■ WHAT IS REQUIRED ■
Read the lines below, and copy any that contain the string "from".
◇ ◇ ◇
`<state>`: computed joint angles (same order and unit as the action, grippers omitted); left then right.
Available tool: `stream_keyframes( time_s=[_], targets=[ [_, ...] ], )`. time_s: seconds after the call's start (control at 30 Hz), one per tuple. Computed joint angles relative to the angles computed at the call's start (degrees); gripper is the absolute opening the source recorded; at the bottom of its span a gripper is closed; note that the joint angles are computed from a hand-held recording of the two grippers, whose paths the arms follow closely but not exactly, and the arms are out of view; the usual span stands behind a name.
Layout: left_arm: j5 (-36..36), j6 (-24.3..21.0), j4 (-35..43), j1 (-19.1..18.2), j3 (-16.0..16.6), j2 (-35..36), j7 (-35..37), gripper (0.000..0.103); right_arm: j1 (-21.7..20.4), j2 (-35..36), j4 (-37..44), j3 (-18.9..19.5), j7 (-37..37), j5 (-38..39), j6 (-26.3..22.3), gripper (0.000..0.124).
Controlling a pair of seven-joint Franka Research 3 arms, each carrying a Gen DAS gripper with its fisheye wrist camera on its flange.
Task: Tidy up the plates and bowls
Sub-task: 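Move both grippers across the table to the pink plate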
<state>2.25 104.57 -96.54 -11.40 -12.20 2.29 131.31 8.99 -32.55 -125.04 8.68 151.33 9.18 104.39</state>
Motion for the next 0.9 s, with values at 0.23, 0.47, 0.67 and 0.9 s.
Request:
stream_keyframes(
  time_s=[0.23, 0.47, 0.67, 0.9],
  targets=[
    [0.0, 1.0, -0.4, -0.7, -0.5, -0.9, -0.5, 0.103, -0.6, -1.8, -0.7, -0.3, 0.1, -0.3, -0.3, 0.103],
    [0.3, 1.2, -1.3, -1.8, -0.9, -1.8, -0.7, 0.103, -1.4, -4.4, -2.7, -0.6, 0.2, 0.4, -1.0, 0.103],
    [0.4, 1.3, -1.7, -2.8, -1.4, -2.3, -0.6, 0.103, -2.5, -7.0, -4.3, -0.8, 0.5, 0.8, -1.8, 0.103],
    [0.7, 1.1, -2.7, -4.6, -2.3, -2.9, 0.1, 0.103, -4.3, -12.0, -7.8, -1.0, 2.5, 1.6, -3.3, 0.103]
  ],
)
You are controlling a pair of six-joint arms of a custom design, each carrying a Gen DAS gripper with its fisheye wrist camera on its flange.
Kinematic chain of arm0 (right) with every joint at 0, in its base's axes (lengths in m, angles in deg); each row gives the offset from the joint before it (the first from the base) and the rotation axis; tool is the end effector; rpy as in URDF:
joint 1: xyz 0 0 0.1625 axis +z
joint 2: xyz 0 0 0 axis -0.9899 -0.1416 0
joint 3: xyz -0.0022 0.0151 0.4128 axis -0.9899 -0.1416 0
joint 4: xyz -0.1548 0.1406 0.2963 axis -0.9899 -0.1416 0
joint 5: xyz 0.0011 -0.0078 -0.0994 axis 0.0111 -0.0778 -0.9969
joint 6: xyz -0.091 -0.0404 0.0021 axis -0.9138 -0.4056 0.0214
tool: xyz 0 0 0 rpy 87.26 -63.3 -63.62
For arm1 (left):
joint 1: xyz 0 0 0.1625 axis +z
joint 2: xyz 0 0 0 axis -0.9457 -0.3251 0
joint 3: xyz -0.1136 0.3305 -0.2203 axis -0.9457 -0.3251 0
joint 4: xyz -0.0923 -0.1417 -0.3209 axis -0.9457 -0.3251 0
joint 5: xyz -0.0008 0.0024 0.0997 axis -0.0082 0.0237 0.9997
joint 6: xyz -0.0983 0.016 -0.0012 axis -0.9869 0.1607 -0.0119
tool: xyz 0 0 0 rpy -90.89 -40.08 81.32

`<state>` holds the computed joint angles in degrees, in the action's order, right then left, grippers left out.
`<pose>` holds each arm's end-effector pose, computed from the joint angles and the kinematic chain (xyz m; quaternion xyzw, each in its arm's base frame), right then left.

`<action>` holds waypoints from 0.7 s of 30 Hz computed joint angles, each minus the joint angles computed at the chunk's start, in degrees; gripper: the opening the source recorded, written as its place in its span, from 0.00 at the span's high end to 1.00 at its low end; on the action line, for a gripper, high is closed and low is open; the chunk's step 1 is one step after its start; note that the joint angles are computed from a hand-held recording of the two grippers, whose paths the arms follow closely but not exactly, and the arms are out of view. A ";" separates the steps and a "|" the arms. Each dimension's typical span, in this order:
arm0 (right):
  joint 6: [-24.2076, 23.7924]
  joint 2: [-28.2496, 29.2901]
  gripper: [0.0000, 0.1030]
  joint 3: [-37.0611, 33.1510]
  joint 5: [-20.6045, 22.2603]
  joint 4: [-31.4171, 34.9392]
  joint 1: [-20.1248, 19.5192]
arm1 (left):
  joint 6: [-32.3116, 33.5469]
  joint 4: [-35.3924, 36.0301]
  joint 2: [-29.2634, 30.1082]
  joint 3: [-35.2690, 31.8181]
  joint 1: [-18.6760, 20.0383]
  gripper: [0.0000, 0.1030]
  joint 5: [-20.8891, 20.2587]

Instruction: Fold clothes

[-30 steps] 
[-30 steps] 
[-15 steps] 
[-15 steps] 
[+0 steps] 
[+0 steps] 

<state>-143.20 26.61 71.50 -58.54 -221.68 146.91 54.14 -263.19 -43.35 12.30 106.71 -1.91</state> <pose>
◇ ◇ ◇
■ PROBLEM SOLUTION ■
Available tool: `stream_keyframes( time_s=[_], targets=[ [_, ...] ], )`. time_s: seconds after the call's start (control at 30 Hz), one per tuple. Computed joint angles relative to the angles computed at the call's start (degrees); gripper is the absolute opening the source recorded; at the bottom of its span a gripper is closed; note that the joint angles are computed from a hand-held recording of the two grippers, whose paths the arms follow closely but not exactly, and the arms are out of view; the usual span stands behind a name.
Kinematic chain of arm0 (right) with every joint at 0, in its base's axes (lengths in m, angles in deg); each row gives the offset from the joint before it (the first from the base) and the rotation axis; tool is the end effector; rpy as in URDF:
`<pose>` holds each arm's end-effector pose, computed from the joint angles and the kinematic chain (xyz m; quaternion xyzw, each in its arm's base frame), right then left.
`<action>` holds waypoints from 0.7 s of 30 Hz computed joint angles, each minus the joint angles computed at the chunk's start, in degrees; gripper: the opening the source recorded, written as its place in its span, from 0.00 at the span's high end to 1.00 at its low end; on the action line, for a gripper, high is closed and low is open; the chunk's step 1 is one step after its start; note that the joint angles are computed from a hand-held recording of the two grippers, whose paths the arms follow closely but not exactly, and the arms are out of view. A ";" separates the steps and a "|" the arms. Each dimension's typical span, in this order:

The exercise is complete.